Task goal
Give back the data exactly, with no images.

Provided entries
+---+

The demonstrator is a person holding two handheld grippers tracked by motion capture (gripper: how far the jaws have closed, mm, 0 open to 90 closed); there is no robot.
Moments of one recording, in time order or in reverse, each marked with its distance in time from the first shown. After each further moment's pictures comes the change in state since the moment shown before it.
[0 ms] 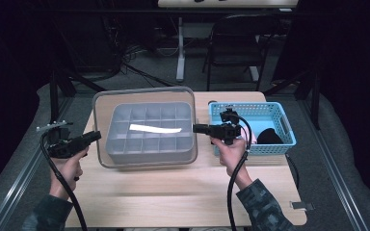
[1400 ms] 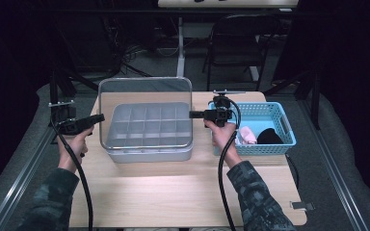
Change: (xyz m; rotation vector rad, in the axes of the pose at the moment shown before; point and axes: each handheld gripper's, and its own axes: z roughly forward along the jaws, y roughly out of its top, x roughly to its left) left arm 0.023 0.049 0.048 0.027 0.040 -0.013; right arm -0.041 0.042 0.044 0.034 -0.028 0.102
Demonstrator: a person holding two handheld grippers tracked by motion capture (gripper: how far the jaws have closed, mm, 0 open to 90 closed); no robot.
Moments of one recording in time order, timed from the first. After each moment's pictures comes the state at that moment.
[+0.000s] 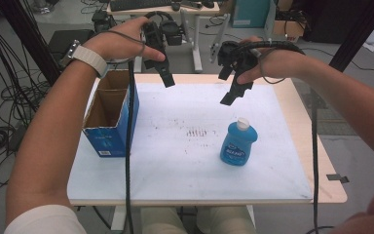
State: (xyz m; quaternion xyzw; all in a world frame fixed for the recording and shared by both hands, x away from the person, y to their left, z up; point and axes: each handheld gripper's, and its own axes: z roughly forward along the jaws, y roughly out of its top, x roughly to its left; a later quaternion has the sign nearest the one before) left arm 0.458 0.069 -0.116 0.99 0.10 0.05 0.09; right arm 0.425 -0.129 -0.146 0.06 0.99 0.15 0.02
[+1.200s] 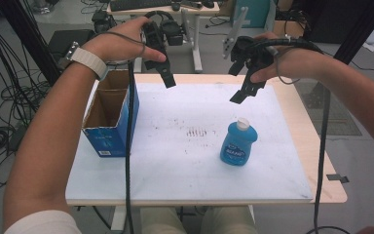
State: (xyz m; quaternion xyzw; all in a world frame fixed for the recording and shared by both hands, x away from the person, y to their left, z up) left arm 0.450 0.067 -0.113 0.99 0.10 0.06 0.09; right arm 0.412 -0.155 -0.129 0.06 0.98 0.16 0.05
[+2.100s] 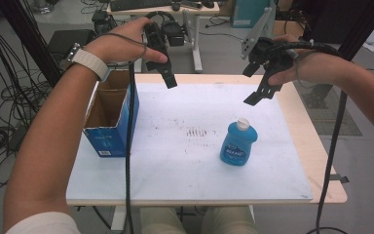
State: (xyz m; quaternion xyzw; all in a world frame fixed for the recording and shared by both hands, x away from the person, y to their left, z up) left arm 0.448 0.065 -0.113 0.99 0.11 0.06 0.09; right arm 0.403 -0.188 -0.130 0.08 0.98 0.19 0.05
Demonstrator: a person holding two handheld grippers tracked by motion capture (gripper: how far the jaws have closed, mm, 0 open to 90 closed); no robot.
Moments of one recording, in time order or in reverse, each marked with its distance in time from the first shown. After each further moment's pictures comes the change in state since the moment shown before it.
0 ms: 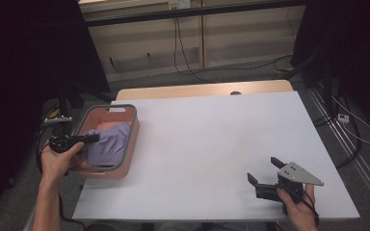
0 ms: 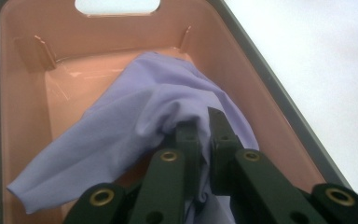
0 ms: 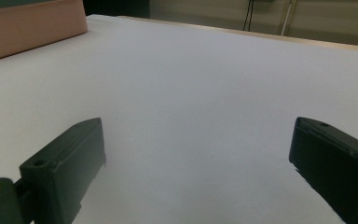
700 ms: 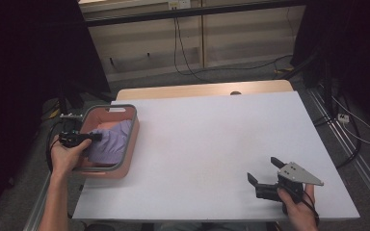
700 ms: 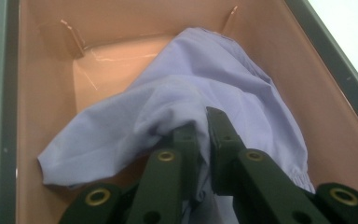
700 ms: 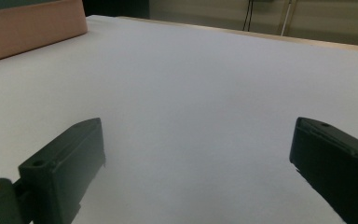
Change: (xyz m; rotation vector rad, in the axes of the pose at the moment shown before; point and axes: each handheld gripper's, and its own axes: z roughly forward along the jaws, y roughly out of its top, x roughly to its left) left arm 0.007 0.006 0.029 0.082 0.126 -0.027; right arm -0.001 0.000 0.000 -0.003 0.000 0.003
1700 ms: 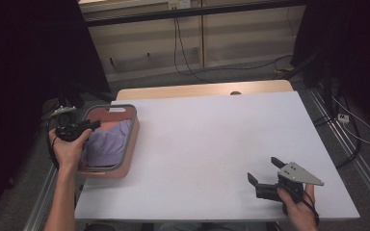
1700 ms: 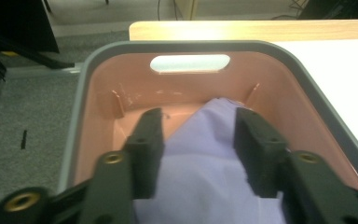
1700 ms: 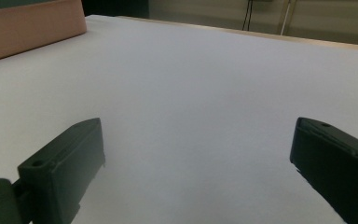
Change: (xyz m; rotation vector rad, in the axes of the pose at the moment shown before) left arm -0.002 0.020 0.005 -0.207 0.133 -0.047; right arm 0.000 0.000 0.000 0.002 -0.001 0.003
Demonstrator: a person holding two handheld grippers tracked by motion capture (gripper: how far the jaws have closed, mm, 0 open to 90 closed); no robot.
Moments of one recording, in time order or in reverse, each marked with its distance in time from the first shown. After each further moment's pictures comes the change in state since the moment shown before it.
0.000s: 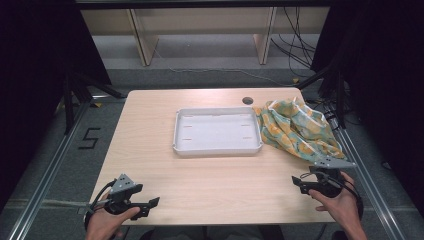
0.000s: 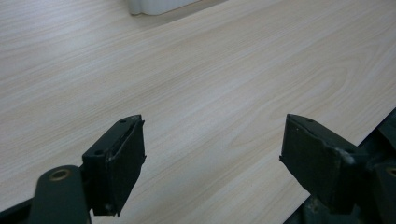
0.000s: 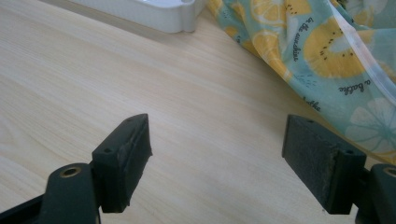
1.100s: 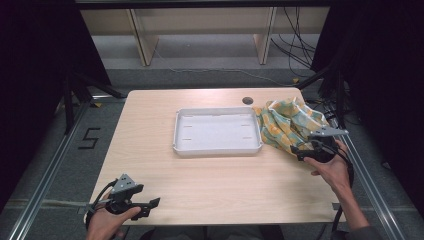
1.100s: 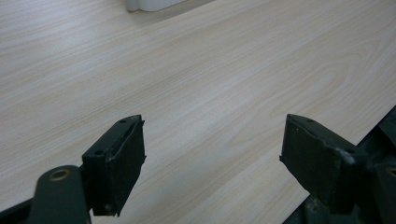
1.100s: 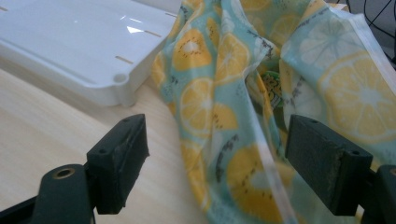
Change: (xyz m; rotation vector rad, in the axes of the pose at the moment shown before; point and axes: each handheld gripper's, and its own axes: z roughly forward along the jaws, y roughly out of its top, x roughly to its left) left arm -0.002 0.000 0.003 0.002 -0.001 -0.009; right arm -0.050 0.064 0.043 -0.087 -0.083 -0.095
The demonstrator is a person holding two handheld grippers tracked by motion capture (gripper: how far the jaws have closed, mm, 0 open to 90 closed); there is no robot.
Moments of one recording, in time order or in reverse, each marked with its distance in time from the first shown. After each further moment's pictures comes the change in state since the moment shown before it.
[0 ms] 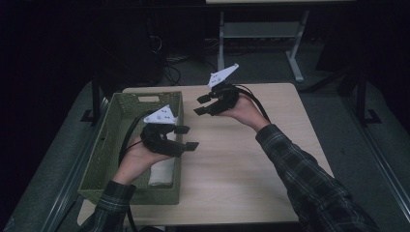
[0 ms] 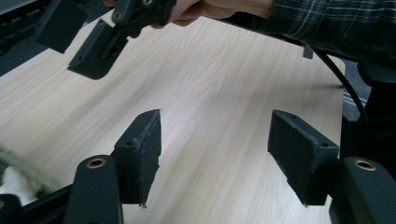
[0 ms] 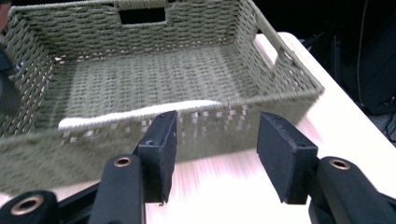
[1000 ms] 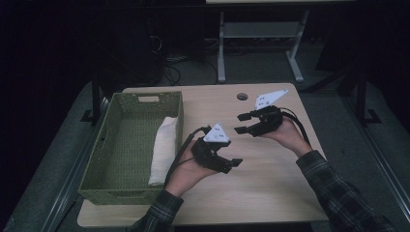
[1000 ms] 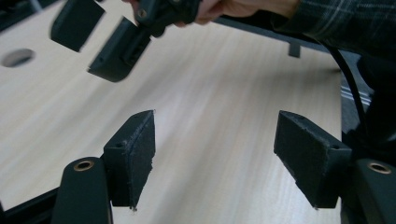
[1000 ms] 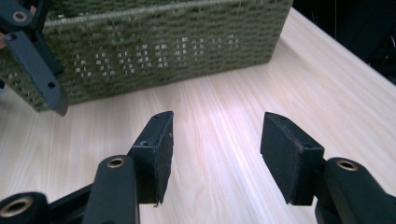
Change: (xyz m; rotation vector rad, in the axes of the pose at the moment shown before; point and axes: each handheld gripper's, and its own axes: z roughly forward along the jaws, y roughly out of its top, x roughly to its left) left arm -0.060 0.007 0.106 0.038 -0.045 0.064; right arm 0.022 -0.109 -0.078 -0.008 -0.063 0.076
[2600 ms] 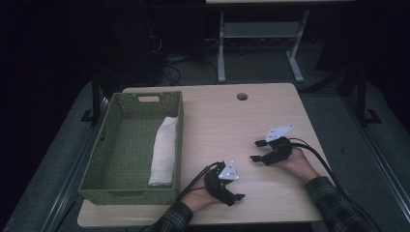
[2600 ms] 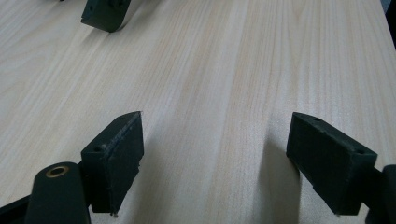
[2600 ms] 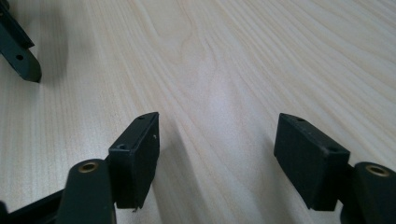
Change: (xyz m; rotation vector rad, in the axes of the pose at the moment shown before) left arm -0.020 -0.091 0.084 0.101 -0.093 0.108; right arm 0.008 -0.128 0.021 0.123 -0.087 0.097
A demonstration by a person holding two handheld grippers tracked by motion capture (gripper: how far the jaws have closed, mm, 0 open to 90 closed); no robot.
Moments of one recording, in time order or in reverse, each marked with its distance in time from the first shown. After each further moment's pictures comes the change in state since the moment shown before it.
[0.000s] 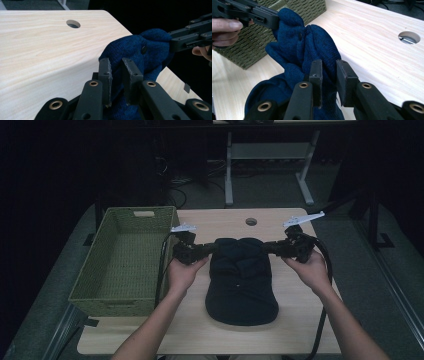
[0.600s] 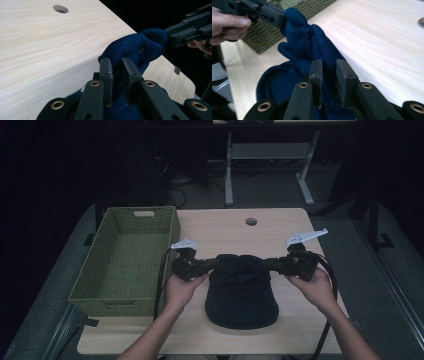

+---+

Response to this exercise
The demonstrator is a person holding two handheld grippers tracked by motion capture (gripper: how far the jaws have closed, mm, 0 open to 90 closed); there is no robot.
Moments of one recording, in time order or in reverse, each marked with its distance in time from the first shown. After each further moment's pictures comes the change in state since the moment shown before it.
[0 ms] 
[1400 ms] 
Change: (xyz m; rotation vector rad, in the axes of the pose at the moment shown before; point and axes: each handheld gripper's, and its own axes: z roughly forward along the jaws, y roughly out of its top, x roughly to its left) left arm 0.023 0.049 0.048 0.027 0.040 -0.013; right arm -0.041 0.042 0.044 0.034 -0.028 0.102
Demonstrator: a person holding two handheld grippers tracked by motion capture (gripper: how far the jaws have closed, mm, 0 open to 90 closed); no robot.
Moments of one recording in time order, timed from the first. After each moment's pictures comes the state at that moment.
[+0.000s] 
State: (xyz m; quaternion xyzw; all in a world frame fixed for the recording and shared by both hands, x away from the person, y to their left, z up; point and axes: each handheld gripper's, and its own axes: z roughly forward along the jaws, y roughly out of its top, x roughly to its left; a later quaternion has the sign nearest the one before) left arm 0.458 0.069 -0.116 0.99 0.10 0.05 0.09; right arm 0.425 -0.129 -0.146 0.06 0.99 0.15 0.02
[+1.200s] 
State: (xyz m; quaternion xyzw; all in a world frame fixed for the recording and shared by both hands, x away from the person, y to their left, z up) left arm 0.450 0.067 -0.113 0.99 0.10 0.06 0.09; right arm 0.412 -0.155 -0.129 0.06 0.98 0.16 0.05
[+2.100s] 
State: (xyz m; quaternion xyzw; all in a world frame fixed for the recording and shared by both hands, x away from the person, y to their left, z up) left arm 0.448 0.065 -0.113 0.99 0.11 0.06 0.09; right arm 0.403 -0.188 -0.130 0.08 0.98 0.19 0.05
Demonstrator: a person holding two handheld grippers tracked by motion capture (gripper: how far the jaws have closed, mm, 0 open to 90 closed); no robot.
Moments of one recording, in time order or in reverse, each marked with its distance in time from the first shown. After each further moment's pictures comes the change in state since the moment shown before it.
0 ms: 
0 ms: 
0 ms: 
700 ms: 
700 ms: 
700 ms: 
Change: (xyz m; rotation vector rad, in the axes of the pose at the moment shown before; point and axes: each handheld gripper's, and its own axes: z roughly forward along the jaws, y roughly out of its top, x roughly to its left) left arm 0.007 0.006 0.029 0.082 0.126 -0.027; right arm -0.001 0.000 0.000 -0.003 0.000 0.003
1700 ms: 
1700 ms: 
1700 ms: 
Change: (xyz m; rotation vector rad, in the axes of the pose at the moment shown before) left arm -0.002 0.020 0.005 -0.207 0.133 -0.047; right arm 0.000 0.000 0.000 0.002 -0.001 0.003
Demonstrator: a person holding two handheld grippers tracked by motion capture (gripper: how far the jaws have closed, mm, 0 open to 90 closed); no robot.
Moments of one recording, in time order or in reverse, each marked with its distance in time from the first shown. After each further moment's pictures comes the change in state since the moment shown before it.
0.000s: 
0.000s: 
0.000s: 
1.100s: 
1.100s: 
1.100s: 
Change: (xyz m; rotation vector rad, in the axes of the pose at the moment shown before; point and axes: each handheld gripper's, and its own axes: z roughly forward along the jaws, y roughly out of its top, x roughly to its left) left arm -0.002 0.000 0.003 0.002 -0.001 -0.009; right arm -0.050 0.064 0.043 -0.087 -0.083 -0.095
The demonstrator is a person holding two handheld grippers tracked by motion capture (gripper: how far the jaws have closed, mm, 0 open to 90 closed); there is no robot.
Moments of one recording, in time order or in reverse, each marked with its distance in time from the first shown. After each further moment's pictures comes the change in state since the moment shown before it.
[0 ms] 
[0 ms] 
[0 ms] 
[1000 ms] 
[1000 ms] 
[1000 ms] 
Change: (xyz m; rotation vector rad, in the axes of the pose at the moment shown before; point and axes: each handheld gripper's, and its own axes: z roughly forward along the jaws, y roughly out of its top, x roughly to its left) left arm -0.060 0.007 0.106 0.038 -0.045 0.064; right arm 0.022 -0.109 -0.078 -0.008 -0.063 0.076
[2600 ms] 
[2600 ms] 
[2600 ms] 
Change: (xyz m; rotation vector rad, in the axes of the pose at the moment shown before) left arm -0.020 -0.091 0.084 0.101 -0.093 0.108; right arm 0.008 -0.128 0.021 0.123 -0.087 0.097
A demonstration by a person holding two handheld grippers tracked by motion capture (gripper: how far the jaws have closed, mm, 0 open to 90 closed); no robot.
Moments of one recording, in time order or in reverse, each marked with its distance in time from the first shown. After each further moment's pictures comes the change in state since the moment shown before it.
[0.000s] 
[0.600s] 

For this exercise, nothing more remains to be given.